• [Requirement] Give the listing below again in full, exactly as written.

□ □ □

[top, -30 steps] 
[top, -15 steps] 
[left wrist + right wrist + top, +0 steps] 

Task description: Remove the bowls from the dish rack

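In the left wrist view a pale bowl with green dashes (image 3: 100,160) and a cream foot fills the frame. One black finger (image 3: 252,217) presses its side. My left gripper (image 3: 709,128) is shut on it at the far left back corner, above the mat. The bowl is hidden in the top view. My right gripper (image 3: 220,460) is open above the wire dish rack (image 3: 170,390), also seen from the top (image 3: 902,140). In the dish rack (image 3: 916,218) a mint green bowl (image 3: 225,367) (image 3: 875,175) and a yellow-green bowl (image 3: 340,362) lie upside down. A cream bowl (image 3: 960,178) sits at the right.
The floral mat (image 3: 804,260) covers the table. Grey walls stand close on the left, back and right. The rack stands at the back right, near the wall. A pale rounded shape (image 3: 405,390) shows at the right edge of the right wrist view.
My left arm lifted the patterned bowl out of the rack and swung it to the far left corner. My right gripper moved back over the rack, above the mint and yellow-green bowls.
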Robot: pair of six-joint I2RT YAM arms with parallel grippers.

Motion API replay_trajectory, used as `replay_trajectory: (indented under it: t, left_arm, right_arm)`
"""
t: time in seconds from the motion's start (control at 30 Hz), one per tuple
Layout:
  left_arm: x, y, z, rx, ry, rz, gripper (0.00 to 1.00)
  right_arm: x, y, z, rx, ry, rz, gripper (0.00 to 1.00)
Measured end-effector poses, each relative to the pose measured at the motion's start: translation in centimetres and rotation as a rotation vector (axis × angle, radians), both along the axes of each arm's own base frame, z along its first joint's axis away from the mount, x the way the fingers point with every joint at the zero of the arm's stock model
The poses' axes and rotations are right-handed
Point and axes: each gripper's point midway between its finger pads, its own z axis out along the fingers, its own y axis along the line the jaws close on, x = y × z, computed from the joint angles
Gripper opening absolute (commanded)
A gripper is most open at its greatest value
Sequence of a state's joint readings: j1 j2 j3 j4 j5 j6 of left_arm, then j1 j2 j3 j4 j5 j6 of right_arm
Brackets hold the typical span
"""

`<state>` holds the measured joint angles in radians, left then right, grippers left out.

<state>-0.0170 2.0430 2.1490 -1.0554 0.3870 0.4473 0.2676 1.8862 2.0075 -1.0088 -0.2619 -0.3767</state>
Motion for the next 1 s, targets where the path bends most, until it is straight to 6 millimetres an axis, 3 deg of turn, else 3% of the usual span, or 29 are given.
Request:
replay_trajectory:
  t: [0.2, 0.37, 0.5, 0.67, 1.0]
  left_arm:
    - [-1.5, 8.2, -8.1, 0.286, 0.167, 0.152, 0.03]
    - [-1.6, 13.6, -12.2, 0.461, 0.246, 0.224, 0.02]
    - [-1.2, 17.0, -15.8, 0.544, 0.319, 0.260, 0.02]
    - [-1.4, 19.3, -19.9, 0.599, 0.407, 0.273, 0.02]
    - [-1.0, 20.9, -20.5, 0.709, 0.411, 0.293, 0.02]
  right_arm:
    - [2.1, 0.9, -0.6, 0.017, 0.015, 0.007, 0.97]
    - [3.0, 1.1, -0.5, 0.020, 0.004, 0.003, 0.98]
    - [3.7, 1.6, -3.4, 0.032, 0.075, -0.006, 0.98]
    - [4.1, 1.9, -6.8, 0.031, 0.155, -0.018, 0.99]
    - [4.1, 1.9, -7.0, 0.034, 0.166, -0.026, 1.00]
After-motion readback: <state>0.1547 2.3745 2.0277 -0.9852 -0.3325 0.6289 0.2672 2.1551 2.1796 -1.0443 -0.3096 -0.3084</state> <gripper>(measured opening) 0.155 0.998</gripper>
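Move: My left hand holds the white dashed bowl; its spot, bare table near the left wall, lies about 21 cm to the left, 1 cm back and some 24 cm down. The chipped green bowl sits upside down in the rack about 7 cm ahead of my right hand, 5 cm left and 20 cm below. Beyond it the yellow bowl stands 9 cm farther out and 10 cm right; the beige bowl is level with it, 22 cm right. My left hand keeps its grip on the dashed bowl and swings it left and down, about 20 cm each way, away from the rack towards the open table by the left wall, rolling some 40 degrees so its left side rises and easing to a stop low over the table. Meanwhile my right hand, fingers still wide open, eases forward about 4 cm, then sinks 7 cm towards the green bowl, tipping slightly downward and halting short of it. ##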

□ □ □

• [Result of the task]
[top, -30 steps] 
[top, -15 steps] 
[left wrist + right wrist + top, +0 steps] 

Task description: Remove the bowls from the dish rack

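In the left wrist view a pale bowl with green dashes (image 3: 100,160) and a cream foot fills the frame. One black finger (image 3: 252,217) presses its side. My left gripper (image 3: 709,128) is shut on it at the far left back corner, above the mat. The bowl is hidden in the top view. My right gripper (image 3: 220,460) is open above the wire dish rack (image 3: 170,390), also seen from the top (image 3: 902,140). In the dish rack (image 3: 916,218) a mint green bowl (image 3: 225,367) (image 3: 875,175) and a yellow-green bowl (image 3: 340,362) lie upside down. A cream bowl (image 3: 960,178) sits at the right.
The floral mat (image 3: 804,260) covers the table. Grey walls stand close on the left, back and right. The rack stands at the back right, near the wall. A pale rounded shape (image 3: 405,390) shows at the right edge of the right wrist view.
My left arm lifted the patterned bowl out of the rack and swung it to the far left corner. My right gripper moved back over the rack, above the mint and yellow-green bowls.
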Robot: pair of six-joint I2RT YAM arms with parallel grippers.

Motion API replay_trajectory, used as `replay_trajectory: (indented under it: t, left_arm, right_arm)`
"""
t: time in seconds from the motion's start (control at 30 Hz), one per tuple
Layout:
  left_arm: x, y, z, rx, ry, rz, gripper (0.00 to 1.00)
  right_arm: x, y, z, rx, ry, rz, gripper (0.00 to 1.00)
Measured end-effector poses, each relative to the pose measured at the motion's start: translation in centimetres and rotation as a rotation vector (axis × angle, radians), both along the axes of each arm's own base frame, z along its first joint's axis away from the mount, x the way the fingers point with every joint at the zero of the arm's stock model
The poses' axes and rotations are right-handed
Point and axes: each gripper's point midway between its finger pads, its own z axis out along the fingers, its own y axis along the line the jaws close on, x = y × z, computed from the joint angles
Gripper opening absolute (commanded)
A gripper is most open at its greatest value
Sequence of a state's joint readings: j1 j2 j3 j4 j5 j6 of left_arm, then j1 j2 j3 j4 j5 j6 of right_arm
Brackets hold the typical span
"""

`<state>` holds the measured joint angles in radians, left then right, grippers left out.

<state>-0.0170 2.0430 2.1490 -1.0554 0.3870 0.4473 0.2676 1.8862 2.0075 -1.0088 -0.2619 -0.3767</state>
Motion for the next 1 s, targets where the path bends most, until it is straight to 6 millimetres an axis, 3 deg of turn, else 3% of the usual span, or 29 are given.
Request:
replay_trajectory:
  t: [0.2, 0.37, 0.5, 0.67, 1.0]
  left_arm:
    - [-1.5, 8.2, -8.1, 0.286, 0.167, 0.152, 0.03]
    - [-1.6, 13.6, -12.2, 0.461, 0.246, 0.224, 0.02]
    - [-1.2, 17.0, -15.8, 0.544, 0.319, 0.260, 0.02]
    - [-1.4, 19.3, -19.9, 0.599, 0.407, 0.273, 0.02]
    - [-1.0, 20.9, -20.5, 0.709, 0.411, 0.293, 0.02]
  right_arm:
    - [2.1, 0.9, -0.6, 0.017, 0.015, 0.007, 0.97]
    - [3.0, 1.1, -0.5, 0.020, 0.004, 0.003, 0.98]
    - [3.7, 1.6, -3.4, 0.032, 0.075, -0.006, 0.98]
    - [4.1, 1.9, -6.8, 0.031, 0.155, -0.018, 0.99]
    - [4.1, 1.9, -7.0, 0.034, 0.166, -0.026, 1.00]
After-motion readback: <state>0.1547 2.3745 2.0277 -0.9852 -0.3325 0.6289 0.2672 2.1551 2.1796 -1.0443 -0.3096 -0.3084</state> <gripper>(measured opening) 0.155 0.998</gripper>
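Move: My left hand holds the white dashed bowl; its spot, bare table near the left wall, lies about 21 cm to the left, 1 cm back and some 24 cm down. The chipped green bowl sits upside down in the rack about 7 cm ahead of my right hand, 5 cm left and 20 cm below. Beyond it the yellow bowl stands 9 cm farther out and 10 cm right; the beige bowl is level with it, 22 cm right. My left hand keeps its grip on the dashed bowl and swings it left and down, about 20 cm each way, away from the rack towards the open table by the left wall, rolling some 40 degrees so its left side rises and easing to a stop low over the table. Meanwhile my right hand, fingers still wide open, eases forward about 4 cm, then sinks 7 cm towards the green bowl, tipping slightly downward and halting short of it. ##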

No further output is required here.